The second part of this acceptable religion is to keep oneself from being polluted by the world. This means to love not the things of this world – we should not seek after the things that gratify the lust of the flesh, or lust of the eyes. We should keep ourselves from being proud, having the pride of life (1 John 2:15-16). We should set our minds on things above, and not earthly things (Col 3:2). Is there anything that you love or desire more than God? Do not pursue these things, and do not give your affection to them. Give your affections to God. Finally, remember what we learned from Romans 12:2, “Do not conform to the pattern of this world, but be transformed by the renewing of your mind.” Acceptable religion, that is, the true religion and practice of life that God accepts has both parts: doing good to others and keeping spotless from the world. We may have good works, but if we are polluted by the world, then our religion is also worthless.
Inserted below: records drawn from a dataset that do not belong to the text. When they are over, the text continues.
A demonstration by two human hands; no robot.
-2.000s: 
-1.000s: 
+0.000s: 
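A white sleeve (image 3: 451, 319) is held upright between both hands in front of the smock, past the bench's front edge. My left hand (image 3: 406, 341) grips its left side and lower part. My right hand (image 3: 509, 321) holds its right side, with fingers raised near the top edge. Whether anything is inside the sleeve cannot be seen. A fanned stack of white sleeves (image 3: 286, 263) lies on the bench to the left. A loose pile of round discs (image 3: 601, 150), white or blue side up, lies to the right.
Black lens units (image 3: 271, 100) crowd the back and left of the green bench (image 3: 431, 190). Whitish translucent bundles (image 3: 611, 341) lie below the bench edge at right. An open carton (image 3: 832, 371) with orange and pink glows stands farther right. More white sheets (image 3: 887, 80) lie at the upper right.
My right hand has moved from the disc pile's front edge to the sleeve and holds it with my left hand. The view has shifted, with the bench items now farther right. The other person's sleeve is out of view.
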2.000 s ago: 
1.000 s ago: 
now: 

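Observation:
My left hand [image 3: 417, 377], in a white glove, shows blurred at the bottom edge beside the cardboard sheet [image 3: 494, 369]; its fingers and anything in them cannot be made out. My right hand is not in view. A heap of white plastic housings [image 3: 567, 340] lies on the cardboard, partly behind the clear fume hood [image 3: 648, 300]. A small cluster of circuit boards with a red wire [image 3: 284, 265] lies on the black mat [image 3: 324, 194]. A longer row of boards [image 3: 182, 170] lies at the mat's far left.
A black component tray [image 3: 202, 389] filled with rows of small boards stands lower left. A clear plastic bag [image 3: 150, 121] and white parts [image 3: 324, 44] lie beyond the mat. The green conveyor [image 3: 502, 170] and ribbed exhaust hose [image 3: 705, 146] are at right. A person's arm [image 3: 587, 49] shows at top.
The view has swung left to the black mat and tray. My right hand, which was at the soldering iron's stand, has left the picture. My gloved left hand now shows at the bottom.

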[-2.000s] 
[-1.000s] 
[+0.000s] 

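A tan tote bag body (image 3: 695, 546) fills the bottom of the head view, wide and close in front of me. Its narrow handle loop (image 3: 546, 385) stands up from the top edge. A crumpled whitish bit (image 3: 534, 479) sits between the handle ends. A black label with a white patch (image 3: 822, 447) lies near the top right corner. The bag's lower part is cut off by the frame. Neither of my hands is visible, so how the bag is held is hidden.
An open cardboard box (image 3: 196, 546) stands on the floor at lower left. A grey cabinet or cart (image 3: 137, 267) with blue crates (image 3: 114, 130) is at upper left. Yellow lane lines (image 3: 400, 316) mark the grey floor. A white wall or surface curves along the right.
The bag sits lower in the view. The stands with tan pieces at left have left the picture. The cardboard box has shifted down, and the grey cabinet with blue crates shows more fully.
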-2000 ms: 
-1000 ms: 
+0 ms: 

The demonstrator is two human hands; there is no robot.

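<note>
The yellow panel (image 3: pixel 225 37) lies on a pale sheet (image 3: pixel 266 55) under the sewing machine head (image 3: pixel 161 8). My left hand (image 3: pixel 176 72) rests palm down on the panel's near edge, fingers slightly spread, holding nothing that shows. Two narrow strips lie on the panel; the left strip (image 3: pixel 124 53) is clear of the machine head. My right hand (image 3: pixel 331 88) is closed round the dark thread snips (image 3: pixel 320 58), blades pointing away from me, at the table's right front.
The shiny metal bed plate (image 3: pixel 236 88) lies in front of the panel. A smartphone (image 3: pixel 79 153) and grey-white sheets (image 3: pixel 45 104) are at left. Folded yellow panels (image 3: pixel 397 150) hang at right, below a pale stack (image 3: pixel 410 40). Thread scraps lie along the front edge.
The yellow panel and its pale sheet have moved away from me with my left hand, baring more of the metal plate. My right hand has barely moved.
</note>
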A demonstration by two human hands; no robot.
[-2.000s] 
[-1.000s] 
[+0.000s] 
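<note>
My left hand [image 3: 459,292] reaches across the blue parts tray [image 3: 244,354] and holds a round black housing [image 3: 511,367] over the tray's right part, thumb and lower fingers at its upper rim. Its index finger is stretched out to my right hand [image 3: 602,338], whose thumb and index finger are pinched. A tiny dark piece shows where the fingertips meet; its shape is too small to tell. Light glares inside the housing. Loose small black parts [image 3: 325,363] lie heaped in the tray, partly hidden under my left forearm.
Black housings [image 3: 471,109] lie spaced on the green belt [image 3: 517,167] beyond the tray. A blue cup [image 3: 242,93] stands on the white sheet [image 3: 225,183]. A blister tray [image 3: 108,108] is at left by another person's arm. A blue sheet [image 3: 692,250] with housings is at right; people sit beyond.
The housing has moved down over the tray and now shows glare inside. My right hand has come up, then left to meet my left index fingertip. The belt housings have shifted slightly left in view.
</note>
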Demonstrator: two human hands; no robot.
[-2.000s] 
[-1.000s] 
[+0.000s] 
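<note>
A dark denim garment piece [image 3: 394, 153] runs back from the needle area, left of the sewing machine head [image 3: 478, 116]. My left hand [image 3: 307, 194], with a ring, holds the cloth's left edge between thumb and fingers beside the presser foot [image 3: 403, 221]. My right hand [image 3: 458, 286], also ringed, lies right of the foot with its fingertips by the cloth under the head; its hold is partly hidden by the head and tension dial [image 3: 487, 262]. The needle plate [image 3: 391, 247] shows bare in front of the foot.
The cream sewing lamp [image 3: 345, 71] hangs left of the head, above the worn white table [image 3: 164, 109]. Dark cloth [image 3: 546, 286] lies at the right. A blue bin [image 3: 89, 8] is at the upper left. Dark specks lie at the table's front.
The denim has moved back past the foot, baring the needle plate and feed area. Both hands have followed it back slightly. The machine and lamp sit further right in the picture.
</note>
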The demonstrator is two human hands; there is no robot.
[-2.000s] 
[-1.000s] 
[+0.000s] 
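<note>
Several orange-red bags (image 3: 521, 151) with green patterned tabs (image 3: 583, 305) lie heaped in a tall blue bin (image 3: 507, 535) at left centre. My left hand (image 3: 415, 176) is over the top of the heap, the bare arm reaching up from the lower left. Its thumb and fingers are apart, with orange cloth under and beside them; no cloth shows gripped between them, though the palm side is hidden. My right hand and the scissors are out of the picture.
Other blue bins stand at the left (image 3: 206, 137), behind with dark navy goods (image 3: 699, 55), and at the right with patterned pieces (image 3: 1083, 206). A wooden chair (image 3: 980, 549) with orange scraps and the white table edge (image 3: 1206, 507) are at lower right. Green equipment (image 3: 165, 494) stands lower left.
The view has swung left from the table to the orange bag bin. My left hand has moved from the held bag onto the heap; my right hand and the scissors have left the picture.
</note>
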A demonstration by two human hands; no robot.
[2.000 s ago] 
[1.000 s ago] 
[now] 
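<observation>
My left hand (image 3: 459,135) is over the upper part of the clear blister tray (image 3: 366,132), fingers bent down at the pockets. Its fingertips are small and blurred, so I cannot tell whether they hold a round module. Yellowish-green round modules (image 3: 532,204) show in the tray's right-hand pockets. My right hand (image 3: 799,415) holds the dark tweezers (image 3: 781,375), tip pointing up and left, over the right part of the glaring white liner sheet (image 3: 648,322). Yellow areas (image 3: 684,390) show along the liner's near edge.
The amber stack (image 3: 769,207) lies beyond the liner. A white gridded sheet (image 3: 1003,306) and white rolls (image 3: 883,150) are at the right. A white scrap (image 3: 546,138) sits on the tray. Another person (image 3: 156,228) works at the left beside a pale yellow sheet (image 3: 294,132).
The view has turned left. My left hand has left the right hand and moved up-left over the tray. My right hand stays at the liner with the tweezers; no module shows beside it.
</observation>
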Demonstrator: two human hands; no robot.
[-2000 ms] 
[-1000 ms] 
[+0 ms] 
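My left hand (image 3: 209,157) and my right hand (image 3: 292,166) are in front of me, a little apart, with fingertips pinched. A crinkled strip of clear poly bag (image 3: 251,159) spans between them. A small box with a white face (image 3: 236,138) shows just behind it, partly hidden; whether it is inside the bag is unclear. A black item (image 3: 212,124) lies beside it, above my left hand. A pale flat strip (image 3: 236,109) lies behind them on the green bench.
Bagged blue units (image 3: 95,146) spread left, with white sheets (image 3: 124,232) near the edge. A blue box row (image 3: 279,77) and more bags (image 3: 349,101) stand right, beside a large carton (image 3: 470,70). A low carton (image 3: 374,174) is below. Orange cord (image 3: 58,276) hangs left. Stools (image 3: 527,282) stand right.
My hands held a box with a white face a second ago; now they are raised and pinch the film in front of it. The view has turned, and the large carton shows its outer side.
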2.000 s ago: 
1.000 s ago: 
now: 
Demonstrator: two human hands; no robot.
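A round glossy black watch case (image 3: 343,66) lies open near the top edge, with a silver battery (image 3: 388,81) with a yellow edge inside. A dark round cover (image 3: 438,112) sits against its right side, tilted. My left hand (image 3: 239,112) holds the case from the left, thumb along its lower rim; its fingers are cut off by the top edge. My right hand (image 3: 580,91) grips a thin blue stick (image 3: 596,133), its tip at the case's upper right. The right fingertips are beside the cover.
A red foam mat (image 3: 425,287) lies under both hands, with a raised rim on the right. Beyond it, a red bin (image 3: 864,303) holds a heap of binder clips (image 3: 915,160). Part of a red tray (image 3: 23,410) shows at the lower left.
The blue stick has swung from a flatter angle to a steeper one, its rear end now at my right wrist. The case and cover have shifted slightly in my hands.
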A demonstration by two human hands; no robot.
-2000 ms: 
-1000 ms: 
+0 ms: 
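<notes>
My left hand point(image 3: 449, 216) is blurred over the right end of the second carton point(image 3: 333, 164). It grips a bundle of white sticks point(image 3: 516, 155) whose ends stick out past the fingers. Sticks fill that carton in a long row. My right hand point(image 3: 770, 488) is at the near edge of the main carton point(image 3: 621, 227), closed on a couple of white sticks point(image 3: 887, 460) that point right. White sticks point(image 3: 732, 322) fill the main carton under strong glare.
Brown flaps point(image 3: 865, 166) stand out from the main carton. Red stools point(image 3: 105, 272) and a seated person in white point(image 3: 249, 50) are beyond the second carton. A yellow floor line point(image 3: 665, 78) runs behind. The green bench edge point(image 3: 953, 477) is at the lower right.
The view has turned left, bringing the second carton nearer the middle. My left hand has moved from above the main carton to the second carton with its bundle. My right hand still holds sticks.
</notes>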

In conclusion, we are asked the “Do what it says!” Why? What’s the point? Ultimately, the goal is to achieve our main goal in life, and eternally: to glorify God and enjoy him forever. How is God glorified? We glorify God by imitating him, because what he does is good. When we care for orphans and widows (and do good to our neighbors), we are doing what God did. In Psalm 68:5, it says, “A father to the fatherless, a defender of the widows, is God in his holy dwelling.” Also, by keeping from being polluted by the world, we are imitating Him by being holy, because God is holy (1 Pet 1:16). We glorify God, we are blessed and receive joy, and others will glorify God by the deeds he is working through us. We shall also become like him in his glory. 2 Cor 3:18 says, “And we all, who with unveiled faces [reflect] the Lord’s glory, are being transformed into his image with ever-increasing glory, which comes from the Lord, who is the Spirit.” When we look intently into his word, it is like a mirror – and we do not walk away, but His glory is reflected on us, and we are being made like Jesus Christ with ever increasing glory, through the power of the Spirit.

Here is what Spurgeon said what heaven may be like: “Some think of heaven as this and some as that. Fellowship with believers of all ages is the great desire of some; others long for paradise as a place of increased knowledge, to know even as they are known; and a third rejoice in it chiefly as a haven of rest. There are are grounds for each of these forms of desire, but concerning heaven this is the believer’s chief thought, that he will be with God, and that God will be for ever his joy and bliss.” Let us not merely listen to the word, and so deceive ourselves. Let us look intently into his perfect law, and continue in it, not forgetting what we hear, but doing what it says – every day, every week, and we will be blessed in what we do. Let’s read v.22, “Do not merely listen to the word, and so deceive yourselves. Do what it says.”